See TESTING_WORKBENCH.md for detailed examples and comparison with Python SDK.

Testing

See TESTING_WORKBENCH.md for complete testing instructions.

# Unit tests
npm test

# Integration test (requires OTel Collector)
npx ts-node test-integration-v0.4.ts

# Registry integration test
npx ts-node test-registry-integration.ts

# Performance test
npx ts-node test-performance.ts

Requirements

Node.js 16+
OpenTelemetry Collector running on port 4318 (for production use)
Peer dependency: @opentelemetry/api@^1.9.0 (installed automatically by npm 7+)

License

MIT

API Parity with Python SDK v0.8.x

This Node.js SDK v0.3.0 provides full feature parity with Python MCA SDK v0.8.6:

Core Features:

✅ Prediction tracking (recordPrediction)
✅ Custom metrics (recordMetric, recordCounter, recordGauge)
✅ Mid-lifecycle flush (flush())

Agentic AI Tracking (v0.8.0+):

✅ Goal tracking (recordGoalStarted, recordGoalCompleted)
✅ Tool execution tracking (trackTool)
✅ Human intervention tracking (recordHumanIntervention)
✅ Policy violation tracking (recordPolicyViolation)
✅ Background cleanup for stale goals (1-hour timeout)

Advanced Tracking:

✅ Error tracking with span (recordError)
✅ Model evaluation metrics (recordEvaluation - MAE, RMSE)
✅ Metric filtering (filterSystemMetrics - v0.8.4)

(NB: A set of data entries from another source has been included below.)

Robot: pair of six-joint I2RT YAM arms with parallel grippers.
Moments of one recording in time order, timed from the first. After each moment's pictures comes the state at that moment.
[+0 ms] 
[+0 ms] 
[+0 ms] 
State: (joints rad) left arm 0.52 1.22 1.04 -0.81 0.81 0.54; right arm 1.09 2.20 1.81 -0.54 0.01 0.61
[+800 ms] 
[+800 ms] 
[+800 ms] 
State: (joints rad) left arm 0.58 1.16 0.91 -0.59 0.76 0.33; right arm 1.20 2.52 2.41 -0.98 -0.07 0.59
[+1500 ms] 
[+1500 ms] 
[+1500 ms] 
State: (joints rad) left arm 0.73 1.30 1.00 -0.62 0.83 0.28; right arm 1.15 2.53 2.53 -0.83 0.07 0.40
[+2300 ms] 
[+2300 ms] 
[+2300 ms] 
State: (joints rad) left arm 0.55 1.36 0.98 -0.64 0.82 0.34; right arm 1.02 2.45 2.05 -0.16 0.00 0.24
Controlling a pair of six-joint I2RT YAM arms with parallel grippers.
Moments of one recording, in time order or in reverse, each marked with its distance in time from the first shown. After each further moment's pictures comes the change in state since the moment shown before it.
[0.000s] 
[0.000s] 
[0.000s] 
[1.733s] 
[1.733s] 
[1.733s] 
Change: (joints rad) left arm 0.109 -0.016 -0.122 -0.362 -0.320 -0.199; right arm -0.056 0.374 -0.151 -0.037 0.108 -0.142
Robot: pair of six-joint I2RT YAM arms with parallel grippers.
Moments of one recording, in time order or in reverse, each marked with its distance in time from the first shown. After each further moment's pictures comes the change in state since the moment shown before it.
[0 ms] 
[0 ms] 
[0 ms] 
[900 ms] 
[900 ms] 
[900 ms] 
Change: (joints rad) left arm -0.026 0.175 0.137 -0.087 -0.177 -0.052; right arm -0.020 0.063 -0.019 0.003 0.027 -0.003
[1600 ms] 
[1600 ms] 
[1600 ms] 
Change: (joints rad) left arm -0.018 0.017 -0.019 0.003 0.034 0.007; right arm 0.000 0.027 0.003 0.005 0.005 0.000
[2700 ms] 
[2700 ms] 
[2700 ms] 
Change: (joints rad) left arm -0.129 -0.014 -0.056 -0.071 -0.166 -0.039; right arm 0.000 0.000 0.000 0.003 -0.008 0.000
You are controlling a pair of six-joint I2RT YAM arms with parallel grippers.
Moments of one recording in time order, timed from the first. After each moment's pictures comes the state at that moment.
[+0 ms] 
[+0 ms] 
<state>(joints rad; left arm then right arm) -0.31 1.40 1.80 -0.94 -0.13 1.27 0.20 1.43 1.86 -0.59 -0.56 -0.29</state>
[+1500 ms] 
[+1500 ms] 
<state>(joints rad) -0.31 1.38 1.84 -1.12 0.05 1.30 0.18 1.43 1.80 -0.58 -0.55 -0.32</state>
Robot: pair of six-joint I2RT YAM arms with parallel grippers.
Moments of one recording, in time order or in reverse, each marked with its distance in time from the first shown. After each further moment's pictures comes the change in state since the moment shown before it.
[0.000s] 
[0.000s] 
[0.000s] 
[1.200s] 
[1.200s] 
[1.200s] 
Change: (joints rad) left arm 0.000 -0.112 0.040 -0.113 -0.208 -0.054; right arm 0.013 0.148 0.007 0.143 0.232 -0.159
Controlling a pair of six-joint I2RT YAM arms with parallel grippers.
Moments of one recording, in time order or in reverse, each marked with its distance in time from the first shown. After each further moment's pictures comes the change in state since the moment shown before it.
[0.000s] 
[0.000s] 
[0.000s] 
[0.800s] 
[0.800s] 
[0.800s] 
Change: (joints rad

Metric Names (Consistent Across SDKs):

model.predictions_total, model.latency_seconds, model.errors_total
model.mae, model.rmse
agentic.goals_started_total, agentic.goals_completed_total, agentic.goals_failed_total
agentic.goal_duration_seconds, agentic.tool_calls_total, agentic.tool_latency_seconds
agentic.human_interventions_total, agentic.policy_violations_total

Resource Attributes:

service.name, model.id, model.version, team.name, model.type

See Python SDK documentation for cross-language compatibility.